• [PROBLEM REQUIREMENTS]
Could you reproduce all the entries under this sentence exactly, leaving the images aside?

[Dataset excerpts]

==================================================

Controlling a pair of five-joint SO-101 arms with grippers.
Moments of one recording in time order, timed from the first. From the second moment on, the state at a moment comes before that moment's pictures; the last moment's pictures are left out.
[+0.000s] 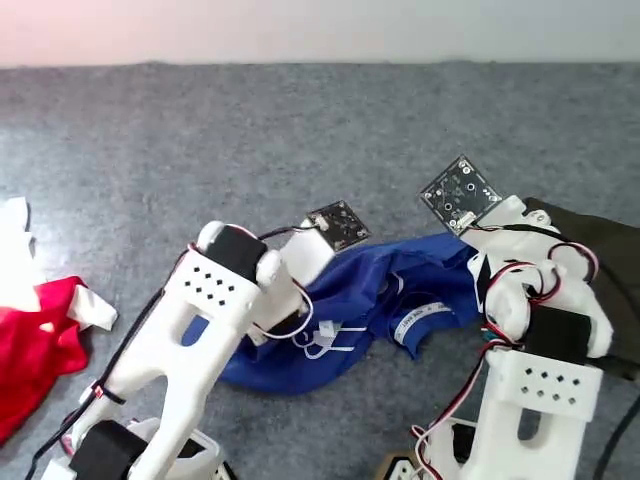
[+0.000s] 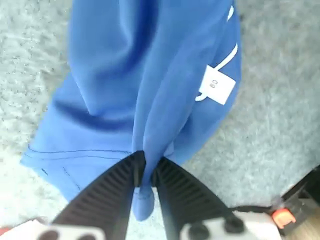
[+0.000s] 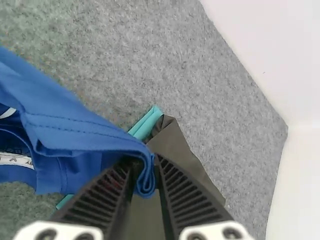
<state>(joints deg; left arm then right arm) 26.0 -18.0 25.3 94.5 -19.0 10.1 -51.2 35.1 63.6 53.7</state>
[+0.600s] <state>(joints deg) 36.2 -16.3 28.2 94.4 -15.8 10.1 -51.2 35.1 63.6 53.7</state>
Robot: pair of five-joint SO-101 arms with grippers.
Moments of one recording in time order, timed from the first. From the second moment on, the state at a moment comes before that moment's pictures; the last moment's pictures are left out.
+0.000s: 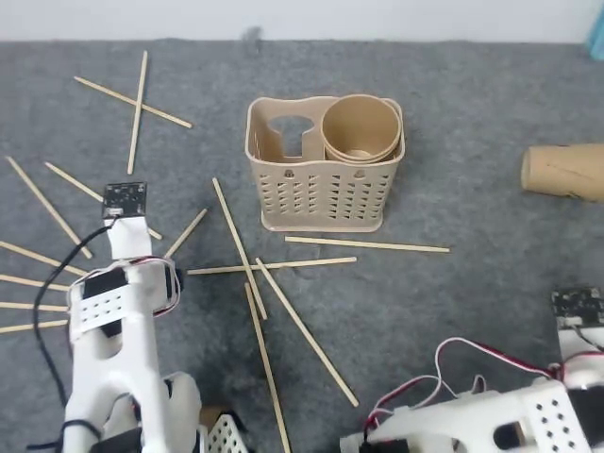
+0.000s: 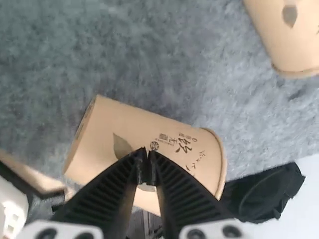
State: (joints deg) left arm -26.6 -33.7 68.3 50.2 -8.4; right arm 70.7 -68.2 65.4 75.0 74.2
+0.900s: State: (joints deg) left arm -26.6 -33.7 68.3 50.2 -8.4; right arm 77.7 -68.7 51.8 100.4 92.4
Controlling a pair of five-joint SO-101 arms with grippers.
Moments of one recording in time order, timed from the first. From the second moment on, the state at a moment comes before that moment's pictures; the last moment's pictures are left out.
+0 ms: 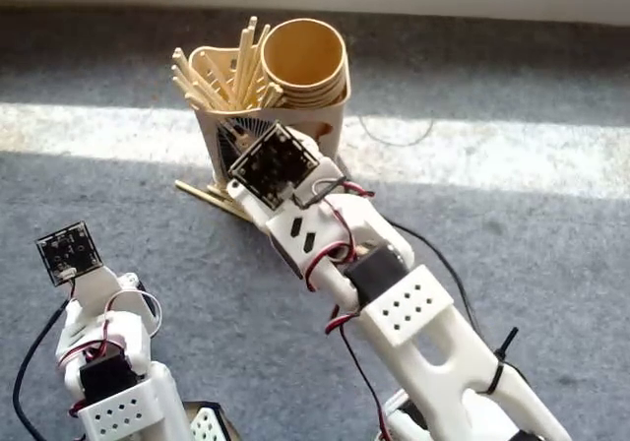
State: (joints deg) left arm -30.9 -104.0 96.0 62.3 7.1; right arm -43.3 -39.6 41.5 12.3 22.4
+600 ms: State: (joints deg) left arm -30.9 -104.0 96.0 62.3 7.1; right arm -38.7 -48.8 56.9 28.2 22.4
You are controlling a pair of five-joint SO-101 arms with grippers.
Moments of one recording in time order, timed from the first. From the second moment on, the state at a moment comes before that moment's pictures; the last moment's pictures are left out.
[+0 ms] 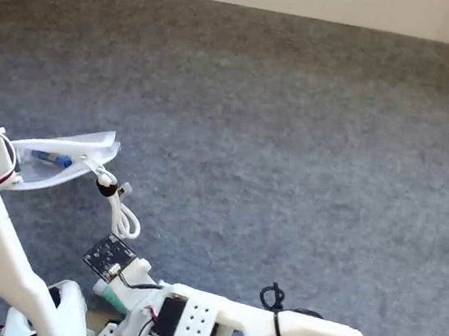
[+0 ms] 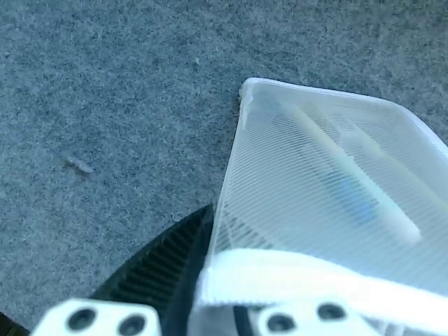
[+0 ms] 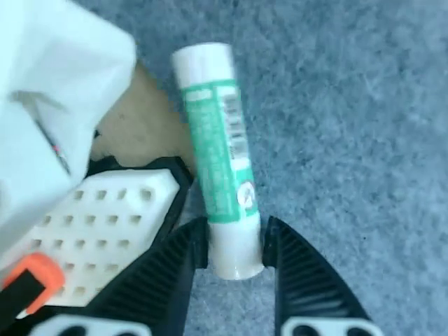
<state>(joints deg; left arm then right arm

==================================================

• [TASK OUTPUT]
Controlling a pair of five-joint SO-101 arms with grippers.
Moments of one recording in time order, timed from the first. From the second moment on, the state at a moment comes before that moment's pictures; the last moment's pictures are left out.
[+0.000s] 
[+0.000s] 
[+0.000s] 
<state>(joints deg; left arm then right arm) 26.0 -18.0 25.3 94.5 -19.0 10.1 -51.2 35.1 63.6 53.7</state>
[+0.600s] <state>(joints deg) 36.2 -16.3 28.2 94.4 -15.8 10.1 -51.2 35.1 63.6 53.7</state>
Robot: pair of five-joint SO-101 arms with grippers.
Moments of one recording in time order, timed from the first. From the second moment on, the state at a moment comes before that moment's pictures; the last moment's pictures are left out.
+0.000s: 
+0.000s: 
State: (joints deg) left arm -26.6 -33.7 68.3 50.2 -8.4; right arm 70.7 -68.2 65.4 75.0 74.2
+0.900s: State: (joints deg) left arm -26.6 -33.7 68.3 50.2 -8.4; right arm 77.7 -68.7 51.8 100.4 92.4
Controlling a pair of five-joint SO-101 arms with grippers.
Moments of one recording in time order, timed from the first. From the second moment on, the state at a moment comes before that moment's pictures; the last moment's pictures are left out.
+0 ms: 
State: (joints deg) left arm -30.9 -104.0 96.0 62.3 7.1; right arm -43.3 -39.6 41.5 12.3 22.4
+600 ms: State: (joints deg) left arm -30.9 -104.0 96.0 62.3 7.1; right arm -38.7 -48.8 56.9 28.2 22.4
You are controlling a pair of five-joint SO-101 arms with grippers.
Moments of one recording in time order, timed from the first. From the second moment on, the state at a moment comes before that moment's pictures; the last moment's pictures are left out.
[+0 ms] 
[+0 ms] 
[+0 ms] 
<state>(joints deg; left arm then right arm

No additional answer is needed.